Note that the charging control point P3. when using the detection circuits 9 of FIGS. 4 and 5 respectively. P4 is close to point P, which is the peak point, and close to each other.

Therefore, according to these embodiments, it is possible to prevent overcharging between points P and PL, which is a problem when charging is performed in a shorter time (for example, less than one hour) by increasing the charging current. This not only prevents the battery life from being degraded, but also detects the point in time when the output voltage v out of the differentiator circuit 4 passes the peak value vP and begins to fall, so charging Km can be done appropriately and more reliably. This makes it possible to perform charging control.

In the above embodiment, the differentiator circuit 4 is constituted by the differential arithmetic circuit 5 and the inverting amplifier circuit 6, but the inverting amplifying circuit 6 may not be used and the output of the differential arithmetic circuit 5 may be input directly to the detection circuit. In that case, the polarity of the reference voltage may be changed in the detection circuit.

Further, the charging control based on the present invention can also be implemented in combination with various conventional charging control methods such as timer control, voltage control, and temperature control.

In addition, the present invention can be implemented with various modifications without departing from the scope.

(Effects of the Invention) According to the present invention, by configuring a differential circuit that obtains a differential value with respect to a time change in terminal voltage of a storage battery or a voltage proportional to the terminal voltage of a storage battery using a differential operation circuit consisting of an operational amplifier, a capacitor, and a resistor, It is possible to obtain a value proportional to the accurate differential value of the terminal voltage of the differential circuit, so by controlling the charging of the storage battery based on the output of the detection circuit that detects the output voltage of this differentiating circuit, it is possible to prevent over- or under-charging. There is no charge, and the appropriate amount of charge is always obtained.

[Brief explanation of the drawing]

Fig. 1 is a circuit diagram of a storage battery charging circuit according to an embodiment of the present invention, Fig. 2 is a voltage waveform diagram for explaining the operation of the embodiment, and Figs. It is a figure showing an example of composition.
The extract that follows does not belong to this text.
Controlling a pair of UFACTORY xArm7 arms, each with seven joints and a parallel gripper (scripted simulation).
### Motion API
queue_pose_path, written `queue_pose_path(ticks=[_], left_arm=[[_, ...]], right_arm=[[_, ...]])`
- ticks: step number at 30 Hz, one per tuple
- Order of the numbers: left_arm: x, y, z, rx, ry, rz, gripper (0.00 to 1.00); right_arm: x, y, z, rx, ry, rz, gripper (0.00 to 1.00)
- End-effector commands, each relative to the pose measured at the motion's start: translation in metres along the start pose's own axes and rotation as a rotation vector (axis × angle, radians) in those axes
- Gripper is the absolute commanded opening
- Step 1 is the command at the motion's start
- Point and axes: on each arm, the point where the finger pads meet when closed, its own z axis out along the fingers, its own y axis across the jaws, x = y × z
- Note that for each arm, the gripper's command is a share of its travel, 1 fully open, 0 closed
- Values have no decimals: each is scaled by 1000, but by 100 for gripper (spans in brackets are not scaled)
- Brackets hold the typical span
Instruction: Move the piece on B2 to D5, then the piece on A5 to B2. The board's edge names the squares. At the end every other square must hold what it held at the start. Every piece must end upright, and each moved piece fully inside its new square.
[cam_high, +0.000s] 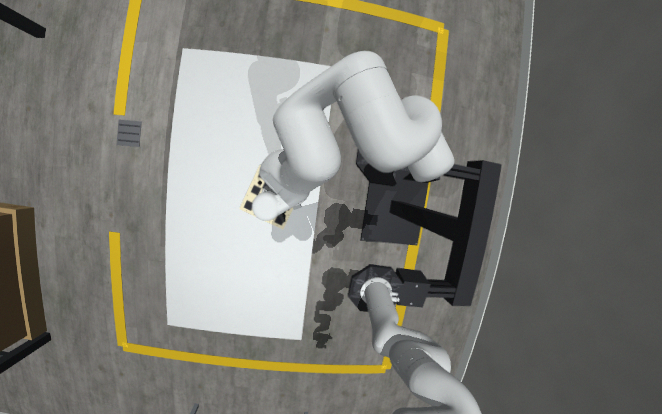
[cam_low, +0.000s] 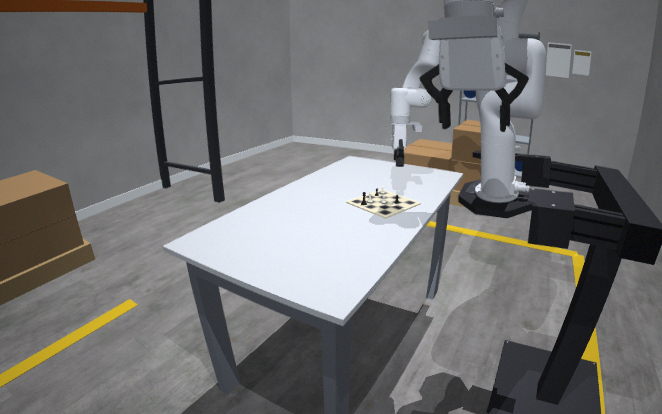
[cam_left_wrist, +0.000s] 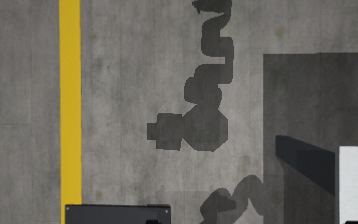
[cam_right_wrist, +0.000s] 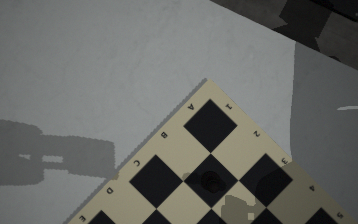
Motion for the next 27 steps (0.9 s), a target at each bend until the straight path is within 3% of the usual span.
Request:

DESCRIPTION OF SYMBOLS 1... Storage battery, 2... Charging control circuit, 3... Charging power supply, 4... Differential circuit, 5... Differential calculation circuit, 6
... Inverting amplifier circuit, 7.8... Operational amplifier, 9...
・Detection circuit. Applicant's agent Patent attorney Takehiko Suzue Figure 2

Claims (1)

[Scope of Claims] A differentiation circuit that obtains a differential value with respect to a time change in a terminal voltage of a storage battery or a voltage proportional to the voltage, a detection means for detecting the output voltage of the differentiation circuit, and a detection means for detecting the output voltage of the storage battery based on the output of the detection means. A storage battery charging circuit comprising: a charging control means for controlling charging of a storage battery, wherein the differentiating circuit includes an operational amplifier; a capacitor connected between an inverting input terminal of the operational amplifier and an input terminal of the differentiating circuit; A storage battery charging circuit comprising a resistor connected between an inverting input terminal and an output terminal of the operational amplifier.